Word for word, give the listing below again.

====== Records provided ======

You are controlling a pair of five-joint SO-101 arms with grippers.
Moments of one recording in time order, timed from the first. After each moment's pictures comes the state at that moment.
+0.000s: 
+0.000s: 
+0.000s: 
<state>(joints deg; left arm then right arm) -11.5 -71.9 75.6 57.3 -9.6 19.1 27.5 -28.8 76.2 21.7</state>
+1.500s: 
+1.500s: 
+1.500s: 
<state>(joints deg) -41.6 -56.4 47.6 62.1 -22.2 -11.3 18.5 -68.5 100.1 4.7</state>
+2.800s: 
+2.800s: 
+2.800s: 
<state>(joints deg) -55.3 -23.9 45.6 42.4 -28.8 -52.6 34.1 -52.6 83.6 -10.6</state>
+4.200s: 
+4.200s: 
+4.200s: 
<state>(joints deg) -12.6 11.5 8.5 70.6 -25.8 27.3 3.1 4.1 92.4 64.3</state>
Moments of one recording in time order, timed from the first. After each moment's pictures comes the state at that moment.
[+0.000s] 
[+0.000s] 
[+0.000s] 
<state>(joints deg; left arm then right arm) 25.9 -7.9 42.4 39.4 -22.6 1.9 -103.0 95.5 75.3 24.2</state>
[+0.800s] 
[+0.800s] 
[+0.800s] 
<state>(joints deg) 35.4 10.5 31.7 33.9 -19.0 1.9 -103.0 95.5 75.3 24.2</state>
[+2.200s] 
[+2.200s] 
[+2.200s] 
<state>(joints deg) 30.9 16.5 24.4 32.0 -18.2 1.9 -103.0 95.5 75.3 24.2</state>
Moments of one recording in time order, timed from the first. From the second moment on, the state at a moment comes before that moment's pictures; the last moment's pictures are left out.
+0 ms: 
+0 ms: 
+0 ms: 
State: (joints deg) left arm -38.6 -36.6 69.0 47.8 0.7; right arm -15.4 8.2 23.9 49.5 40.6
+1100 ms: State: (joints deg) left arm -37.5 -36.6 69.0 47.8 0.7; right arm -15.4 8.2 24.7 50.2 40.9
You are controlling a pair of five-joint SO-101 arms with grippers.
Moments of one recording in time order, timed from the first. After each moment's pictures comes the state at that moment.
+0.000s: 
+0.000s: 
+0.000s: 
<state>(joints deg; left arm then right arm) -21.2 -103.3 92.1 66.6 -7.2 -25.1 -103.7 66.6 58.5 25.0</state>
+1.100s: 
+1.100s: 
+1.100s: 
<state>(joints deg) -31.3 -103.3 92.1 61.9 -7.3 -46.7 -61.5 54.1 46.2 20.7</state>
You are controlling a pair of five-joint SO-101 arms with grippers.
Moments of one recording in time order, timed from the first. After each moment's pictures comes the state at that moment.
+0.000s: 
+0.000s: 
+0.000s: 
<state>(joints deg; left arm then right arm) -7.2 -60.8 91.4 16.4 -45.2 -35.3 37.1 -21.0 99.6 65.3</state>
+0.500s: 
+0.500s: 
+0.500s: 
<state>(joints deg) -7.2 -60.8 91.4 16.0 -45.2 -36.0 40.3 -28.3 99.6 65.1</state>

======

Response to this exercise ▸
You are controlling a pair of five-joint SO-101 arms with grippers.
Moments of one recording in time order, timed from the first. After each moment's pictures comes the state at that moment.
+0.000s: 
+0.000s: 
+0.000s: 
<state>(joints deg; left arm then right arm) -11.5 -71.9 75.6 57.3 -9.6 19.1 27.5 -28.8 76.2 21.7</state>
+1.500s: 
+1.500s: 
+1.500s: 
<state>(joints deg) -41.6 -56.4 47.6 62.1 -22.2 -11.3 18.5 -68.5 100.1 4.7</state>
+2.800s: 
+2.800s: 
+2.800s: 
<state>(joints deg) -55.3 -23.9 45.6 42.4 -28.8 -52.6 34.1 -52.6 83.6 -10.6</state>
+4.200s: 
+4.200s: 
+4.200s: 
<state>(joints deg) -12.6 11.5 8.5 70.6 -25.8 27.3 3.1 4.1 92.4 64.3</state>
Moments of one recording in time order, timed from the first. After each moment's pictures comes the state at that moment.
[+0.000s] 
[+0.000s] 
[+0.000s] 
<state>(joints deg; left arm then right arm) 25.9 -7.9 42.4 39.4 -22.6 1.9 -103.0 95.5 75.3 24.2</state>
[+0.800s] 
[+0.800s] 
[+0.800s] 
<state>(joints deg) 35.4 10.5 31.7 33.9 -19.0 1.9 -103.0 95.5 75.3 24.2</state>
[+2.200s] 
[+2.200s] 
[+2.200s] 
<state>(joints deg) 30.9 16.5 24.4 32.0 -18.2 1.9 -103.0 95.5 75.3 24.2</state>
Moments of one recording in time order, timed from the first. From the second moment on, the state at a moment comes before that moment's pictures; the last moment's pictures are left out.
+0 ms: 
+0 ms: 
+0 ms: 
State: (joints deg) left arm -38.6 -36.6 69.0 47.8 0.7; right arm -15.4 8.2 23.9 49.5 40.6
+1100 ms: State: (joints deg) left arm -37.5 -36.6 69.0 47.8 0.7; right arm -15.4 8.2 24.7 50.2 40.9
You are controlling a pair of five-joint SO-101 arms with grippers.
Moments of one recording in time order, timed from the first. After each moment's pictures comes the state at that moment.
+0.000s: 
+0.000s: 
+0.000s: 
<state>(joints deg; left arm then right arm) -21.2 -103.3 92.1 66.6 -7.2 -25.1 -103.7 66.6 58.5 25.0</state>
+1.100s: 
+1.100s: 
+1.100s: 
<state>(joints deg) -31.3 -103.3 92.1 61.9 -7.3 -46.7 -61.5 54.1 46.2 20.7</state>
You are controlling a pair of five-joint SO-101 arms with grippers.
Moments of one recording in time order, timed from the first. After each moment's pictures comes the state at that moment.
+0.000s: 
+0.000s: 
+0.000s: 
<state>(joints deg; left arm then right arm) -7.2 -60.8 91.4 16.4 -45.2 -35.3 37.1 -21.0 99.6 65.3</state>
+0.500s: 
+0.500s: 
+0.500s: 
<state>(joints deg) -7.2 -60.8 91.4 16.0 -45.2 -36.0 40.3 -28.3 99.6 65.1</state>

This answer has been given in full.